When the Spirit of truth comes, he will guide you into all the truth, for he will not speak on his own authority, but whatever he hears he will speak, and he will declare to you the things that are to come. He will glorify me, for he will take what is mine and declare it to you.

So the Holy Spirit's great work is to glorify Jesus and to lead you into God's truth. And, then, pray for practical wisdom. Perhaps, you've got important choices to make – about marriage, moving house, new job and so on. Well, listen to God speaking through our second reading (James 1.5-8):

If any of you lacks wisdom, let him ask God, who gives generously to all without reproach, and it will be given him. But let him ask in faith, with no doubting, for the one who doubts is like a wave of the sea that is driven and tossed by the wind. For that person must not suppose that he will receive anything from the Lord; he is a double-minded man, unstable in all his ways.

Asking "in faith, with no doubting" seems to mean 'you are not doubting that God knows better than you'. You are not "double-minded". You are not someone who has made up your mind and simply want God to bless your decision. For you are not really willing for him to say, 'No!' However, if you are genuine, God will guide you. But Psalm 32.8-9 is important, where God says:

I will instruct you and teach you in the way you should go; I will counsel you with my eye upon you. Be not like a horse or a mule, without understanding, which must be curbed with bit and bridle, or it will not stay near you.

So don't think you can be like a horse with a rider on your back pulling on the bit all the time for direction. Don't think God will give you supernatural words all the time. Yes, sometimes there will be the seemingly miraculous. But most often you will pray, and then use your Christian mind. And you will listen to God's indirect word through other Christians' advice and God-ordered circumstances. So, you are to listen prayerfully as you read God's written word for what it is saying to you, and as you seek to hear God on practical wisdom.

Then, thirdly, and finally, you are to listen obediently. The next verses, following where our reading from James ended, are very important for listening to God. Look at James 1.19-21:

Know this, my beloved brothers: let every person be quick to hear, slow to speak, slow to anger; for the anger of man does not produce the righteousness of God. Therefore put away all filthiness and rampant wickedness and receive with meekness the implanted word, which is able to save your souls.

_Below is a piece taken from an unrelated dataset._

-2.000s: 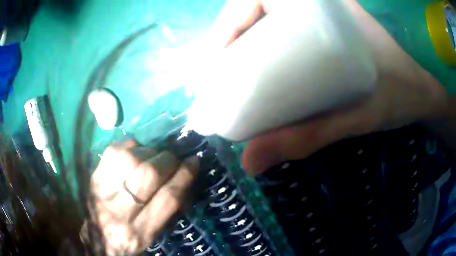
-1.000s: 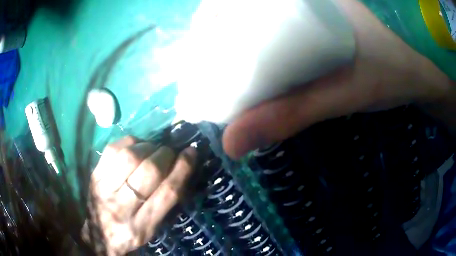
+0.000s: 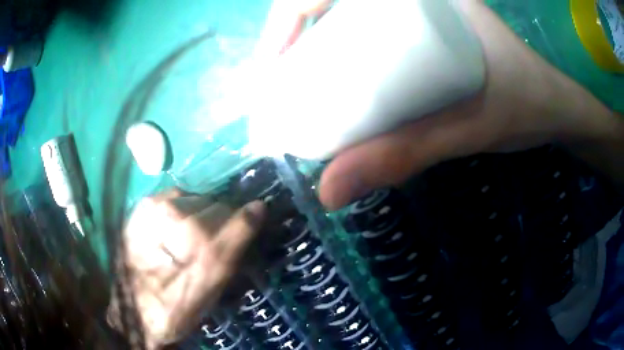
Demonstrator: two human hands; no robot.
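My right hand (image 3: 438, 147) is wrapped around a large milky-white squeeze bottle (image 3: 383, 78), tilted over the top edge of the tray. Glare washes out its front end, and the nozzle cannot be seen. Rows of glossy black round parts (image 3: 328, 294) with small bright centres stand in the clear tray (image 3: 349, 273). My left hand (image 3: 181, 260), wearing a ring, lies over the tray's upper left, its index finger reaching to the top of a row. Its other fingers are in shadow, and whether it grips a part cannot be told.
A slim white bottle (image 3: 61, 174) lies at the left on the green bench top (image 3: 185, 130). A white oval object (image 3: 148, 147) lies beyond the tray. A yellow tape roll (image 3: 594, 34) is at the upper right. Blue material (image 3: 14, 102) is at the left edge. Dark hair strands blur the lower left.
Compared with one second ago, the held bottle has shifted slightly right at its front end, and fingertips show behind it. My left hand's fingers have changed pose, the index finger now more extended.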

You are to listen to and "receive with meekness the implanted word [God's word]" (verse 21). So be teachable. Believe that God does know best. Then look at verse 19:

let every person be quick to hear, slow to speak, slow to anger.

So when you hear God's word, don't react too soon, if it is difficult or seems hard. That is what people do with difficult passages of the Bible, especially today when they are counter-cultural. That is what they do with passages on a number of these modern ethical issues (for example, on sex, sexuality and gender). They get angry. So be "quick to hear" but "slow to anger". Then obey, however, hard. As James says in 1.22-25:

"But be doers of the word, and not hearers only, deceiving yourselves. For if anyone is a hearer of the word and not a doer, he is like a man who looks intently at his natural face in a mirror. For he looks at himself and goes away and at once forgets what he was like. But the one who looks into the perfect law, the law of liberty, and perseveres, being no hearer who forgets but a doer who acts, he will be blessed in his doing."

And he will be blessed, by being convinced of the truth of God's word, as he obeys it. Jesus said (John 7.17 - and with this I conclude):

If anyone's will is to do God's will, he will know whether the teaching is from God or whether I am speaking on my own authority.